[Supplied information]:
====

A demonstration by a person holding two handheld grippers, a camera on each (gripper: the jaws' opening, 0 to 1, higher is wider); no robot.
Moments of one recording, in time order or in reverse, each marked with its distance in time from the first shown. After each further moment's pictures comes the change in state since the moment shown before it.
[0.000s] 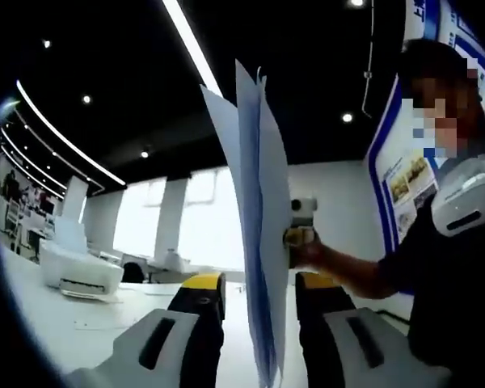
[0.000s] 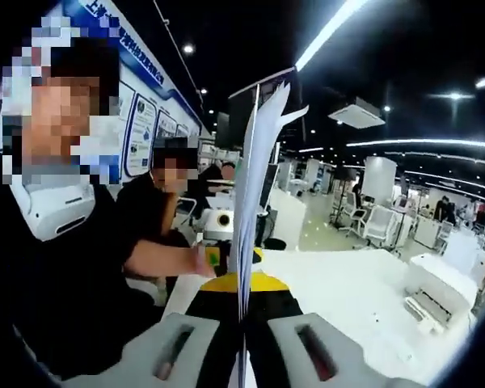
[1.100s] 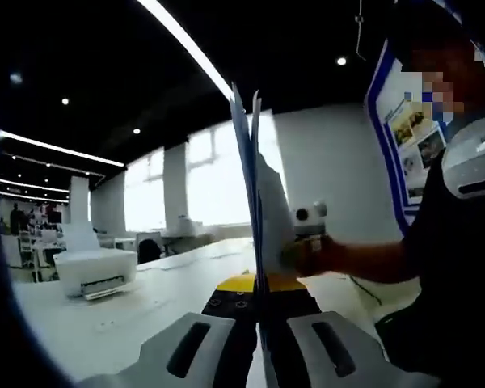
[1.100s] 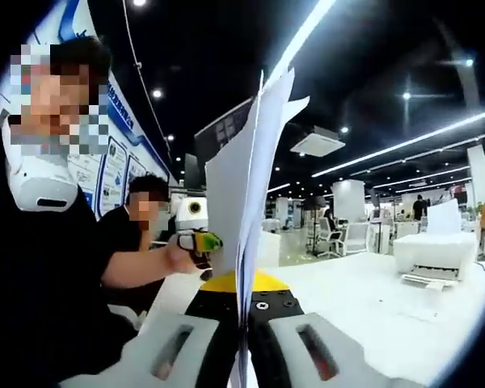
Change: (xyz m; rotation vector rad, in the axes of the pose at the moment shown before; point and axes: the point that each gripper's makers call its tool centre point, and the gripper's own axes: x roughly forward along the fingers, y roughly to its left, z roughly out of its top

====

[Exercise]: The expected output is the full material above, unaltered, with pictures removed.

[Answer for this exercise]:
A demonstration by a person holding two handheld grippers, a camera on each (gripper: the jaws' opening, 0 to 1, higher is wider); no robot.
Moments of one recording, in time order or in reverse, each marked with its distance in time from the first shown. After each further moment's pictures comes the change in state since the moment shown before it.
[0.000s] 
[0.000s] 
[1.100s] 
[1.100s] 
Change: (xyz m; rotation vector rad, in the axes of the pose at the moment shown before; point and axes: the point that each gripper's makers call its tool centre point, and the gripper's own axes: x roughly forward along the fingers, y roughly to its left, z roughly out of its top

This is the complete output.